Thomas breaks a three-year silence at Supreme Court

click to enlarge Thomas breaks a three-year silence at Supreme Court
Doug Mills/The New York Times
Associate Justice Clarence Thomas joins the rest of the Supreme Court justices in sitting for a group photo in Washington on Nov. 30, 2018. On March 20, 2019, as Curtis Flowers’s lawyer concluded her argument, Thomas asked his first questions from the bench since 2016. Thomas holds the modern record for silence on the bench. Before his questions in 2016, he had gone a decade without asking one.

By Adam Liptak
New York Times News Service

WASHINGTON — For the first 55 minutes of a Supreme Court argument Wednesday about race discrimination in jury selection, the justices seemed united in their view that a white Mississippi prosecutor had violated the Constitution in his determined efforts to exclude black jurors from the six trials of Curtis Flowers, who was convicted of murdering four people in a furniture store.

As Flowers’ lawyer concluded her argument, Justice Clarence Thomas asked his first questions from the bench since 2016. He wanted to know whether the defense lawyer in the sixth trial had struck any jurors.

The lawyer said yes, and Thomas asked what race those jurors were. White, she said.

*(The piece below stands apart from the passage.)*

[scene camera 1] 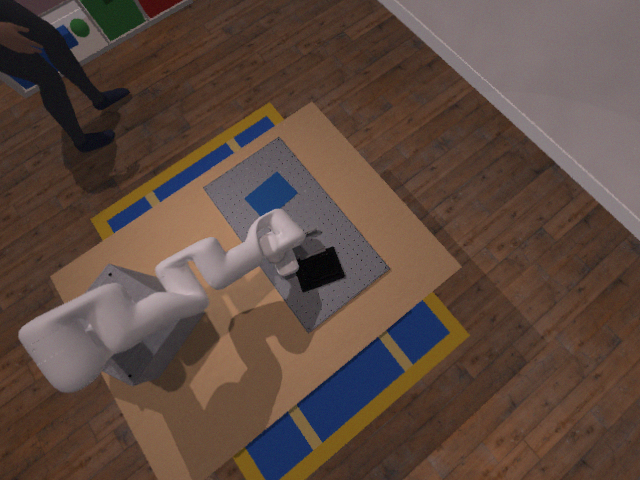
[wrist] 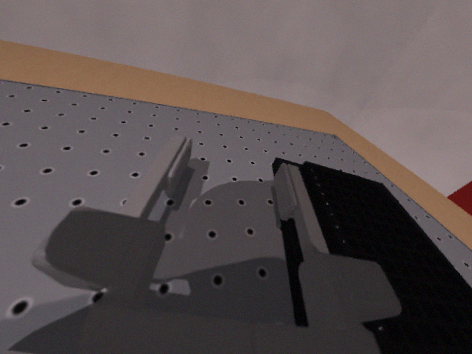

Thomas holds the modern record for silence on the bench. Before his questions in 2016, he had gone a decade without asking one. His explanations have varied, but he has said lately that the other justices asked so many questions that they were rude to the lawyers before them.

In both 2016 and Wednesday, Thomas asked questions only after the last lawyer ceded back some argument time.

Thomas’ voice has not been wholly missing in the Supreme Court’s majestic courtroom. About eight times a year, he announces his majority opinions from the bench in a rumbling baritone.

In 2013, he spoke at an argument, but it was to make a joke rather than to ask a question.

He has offered shifting reasons for his 10 years of silence. In his 2007 memoir, “My Grandfather’s Son,” he wrote that he had never asked questions in college or law school and that he had been intimidated by some of his fellow students.

He has also said he was self-conscious about the way he spoke, partly because he had been teased about the accent he grew up with in Georgia. But in recent years, he has mostly said that he did not ask questions out of simple courtesy.